Throughout the listing below, copy each line containing "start".
- - -
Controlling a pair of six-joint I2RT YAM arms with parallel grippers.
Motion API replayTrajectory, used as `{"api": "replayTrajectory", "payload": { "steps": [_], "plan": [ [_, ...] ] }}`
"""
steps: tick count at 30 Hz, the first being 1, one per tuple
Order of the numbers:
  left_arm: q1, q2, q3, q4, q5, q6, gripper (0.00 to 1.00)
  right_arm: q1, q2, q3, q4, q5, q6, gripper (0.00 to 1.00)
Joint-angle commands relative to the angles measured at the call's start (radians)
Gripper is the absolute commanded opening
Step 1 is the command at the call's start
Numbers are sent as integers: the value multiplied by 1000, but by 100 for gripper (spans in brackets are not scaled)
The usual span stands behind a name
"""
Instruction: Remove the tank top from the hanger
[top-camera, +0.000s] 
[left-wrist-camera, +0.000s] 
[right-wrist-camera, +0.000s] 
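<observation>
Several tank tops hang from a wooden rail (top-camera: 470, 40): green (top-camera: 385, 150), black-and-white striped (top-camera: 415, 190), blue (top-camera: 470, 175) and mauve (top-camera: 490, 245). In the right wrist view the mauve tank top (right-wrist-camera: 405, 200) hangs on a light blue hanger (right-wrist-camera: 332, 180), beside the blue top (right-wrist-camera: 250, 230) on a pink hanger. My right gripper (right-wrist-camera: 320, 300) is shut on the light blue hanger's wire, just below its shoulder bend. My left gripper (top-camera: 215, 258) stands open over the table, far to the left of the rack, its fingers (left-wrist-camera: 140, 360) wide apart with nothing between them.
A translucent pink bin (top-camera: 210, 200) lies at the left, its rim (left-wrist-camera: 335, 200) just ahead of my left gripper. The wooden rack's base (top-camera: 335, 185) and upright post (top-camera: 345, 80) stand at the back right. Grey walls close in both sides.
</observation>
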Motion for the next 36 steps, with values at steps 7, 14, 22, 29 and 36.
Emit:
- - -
> [ANSWER TO THE PROBLEM]:
Joint-angle commands relative to the angles measured at the call's start (radians)
Step 1 is the command at the call's start

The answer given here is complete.